What you have to do:
Restate word for word the lines in the listing below, starting at the line containing "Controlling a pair" and ending at the line containing "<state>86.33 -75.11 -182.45", both included; leave out the rest.
Start of Given material
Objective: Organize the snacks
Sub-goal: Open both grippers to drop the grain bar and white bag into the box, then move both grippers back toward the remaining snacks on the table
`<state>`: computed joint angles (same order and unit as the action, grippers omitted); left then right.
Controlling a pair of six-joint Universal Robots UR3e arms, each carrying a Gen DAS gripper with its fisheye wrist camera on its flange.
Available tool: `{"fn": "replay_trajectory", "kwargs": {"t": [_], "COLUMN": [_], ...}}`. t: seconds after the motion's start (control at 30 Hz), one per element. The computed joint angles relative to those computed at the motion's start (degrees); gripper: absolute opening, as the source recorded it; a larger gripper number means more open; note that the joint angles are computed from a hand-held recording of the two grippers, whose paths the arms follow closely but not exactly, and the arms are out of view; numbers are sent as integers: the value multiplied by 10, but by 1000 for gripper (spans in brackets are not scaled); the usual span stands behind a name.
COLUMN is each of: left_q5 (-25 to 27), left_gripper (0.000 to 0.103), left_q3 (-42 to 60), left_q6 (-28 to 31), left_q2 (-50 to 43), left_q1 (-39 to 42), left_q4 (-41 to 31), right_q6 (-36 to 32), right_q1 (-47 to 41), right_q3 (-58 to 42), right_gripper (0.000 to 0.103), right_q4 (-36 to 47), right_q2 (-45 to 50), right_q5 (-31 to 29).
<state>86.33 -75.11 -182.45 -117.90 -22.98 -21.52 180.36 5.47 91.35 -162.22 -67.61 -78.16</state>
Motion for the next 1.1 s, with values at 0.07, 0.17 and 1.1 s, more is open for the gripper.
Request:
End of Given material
Exercise result:
Controlling a pair of six-joint Universal Robots UR3e arms, each carrying a Gen DAS gripper with its fisheye wrist camera on its flange.
Available tool: `{"fn": "replay_trajectory", "kwargs": {"t": [_], "COLUMN": [_], ...}}`. t: seconds after the motion's start (control at 30 Hz), one per element. The computed joint angles relative to those computed at the motion's start (degrees); gripper: absolute opening, as the source recorded it; a larger gripper number means more open; note that the joint angles are computed from a hand-held recording of the two grippers, whose paths the arms follow closely but not exactly, and the arms are out of view; numbers are sent as integers: the value multiplied by 10, but by 1000 for gripper (spans in brackets are not scaled); the usual span stands behind a name.
COLUMN is each of: left_q5 (-25 to 27), left_gripper (0.000 to 0.103), left_q3 (-42 to 60), left_q6 (-28 to 31), left_q2 (-50 to 43), left_q1 (-39 to 42), left_q4 (-41 to 31), right_q6 (-36 to 32), right_q1 (-47 to 41), right_q3 (-58 to 42), right_gripper (0.000 to 0.103), right_q4 (-36 to 47), right_q2 (-45 to 50), right_q5 (-31 to 29).
<state>86.33 -75.11 -182.45 -117.90 -22.98 -21.52 180.36 5.47 91.35 -162.22 -67.61 -78.16</state>

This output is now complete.